After that point, UConn began to resemble its typical self. The high-scoring blowouts returned, Christyn Williams emerged out of a season-long funk, and the players finally seemed to be having fun on the court.

Once the regular season wrapped up, Walker was named the AAC Player of the Year while Auriemma picked up Coach of the Year honors.

The Huskies entered the AAC Tournament with as much confidence as it had all season and ripped through a trio of opponents to solidify a perfect 139-0 all-time record in the conference. Griffin broke out over the three games, started by a 16 point, 15 rebound effort in the opener and seemed poised to add a new dynamic to the team for the NCAA Tournament.

It wasn’t all roses, though. UConn lost Irwin for the season when she took a hard fall and fractured her elbow in the semifinals, an injury which required surgery the next day.

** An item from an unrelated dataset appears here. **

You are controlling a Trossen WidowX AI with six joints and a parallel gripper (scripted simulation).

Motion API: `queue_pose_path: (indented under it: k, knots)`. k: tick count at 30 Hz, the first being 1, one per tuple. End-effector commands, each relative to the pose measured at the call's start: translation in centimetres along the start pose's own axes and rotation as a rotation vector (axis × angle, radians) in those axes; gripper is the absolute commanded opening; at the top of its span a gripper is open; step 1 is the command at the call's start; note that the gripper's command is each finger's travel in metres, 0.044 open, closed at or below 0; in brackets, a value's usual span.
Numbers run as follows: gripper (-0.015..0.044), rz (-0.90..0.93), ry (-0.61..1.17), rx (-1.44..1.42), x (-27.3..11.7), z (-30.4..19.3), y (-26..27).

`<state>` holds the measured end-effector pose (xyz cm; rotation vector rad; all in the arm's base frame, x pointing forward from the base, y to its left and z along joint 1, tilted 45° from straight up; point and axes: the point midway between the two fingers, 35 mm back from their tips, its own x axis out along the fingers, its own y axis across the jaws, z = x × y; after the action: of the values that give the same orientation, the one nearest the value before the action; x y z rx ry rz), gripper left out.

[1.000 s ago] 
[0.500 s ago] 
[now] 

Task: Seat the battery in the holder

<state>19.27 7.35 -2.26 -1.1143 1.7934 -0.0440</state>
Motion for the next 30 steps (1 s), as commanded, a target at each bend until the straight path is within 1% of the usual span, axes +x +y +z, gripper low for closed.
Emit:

What we didn’t know was that the season would end for everyone else the next night after the Huskies were crowned AAC Tournament champions for the seventh and final time, an imperfect yet somehow satisfying way to end the year.

Later that week as the COVID-19 crisis became more serious, the NCAA cancelled the NCAA Tournament, a bizarre end to one of the most unique seasons in UConn women’s basketball’s recent history.

From the uncertainty around Westbrook to the question marks at every position before the season, 2019-20 wasn’t a “normal” season for UConn. But the talk of the program needing to be saved or that this being a down year for the Huskies when they lost just three games to the undisputed three best teams (and didn’t come particularly close to dropping any others) was also overblown.

There would always be a feeling of “what if” in any season without an NCAA Tournament, but the coronavirus robbed us of seeing what this UConn team’s true potential was. The AAC Tournament seemed to be only the beginning for the the Huskies and if they faced Baylor, Oregon or South Carolina again, it would’ve been fun to see just how much UConn improved.

Unfortunately, the 2020 NCAA Tournament will never be played, only simulated with numbers or debated by analysts and fans.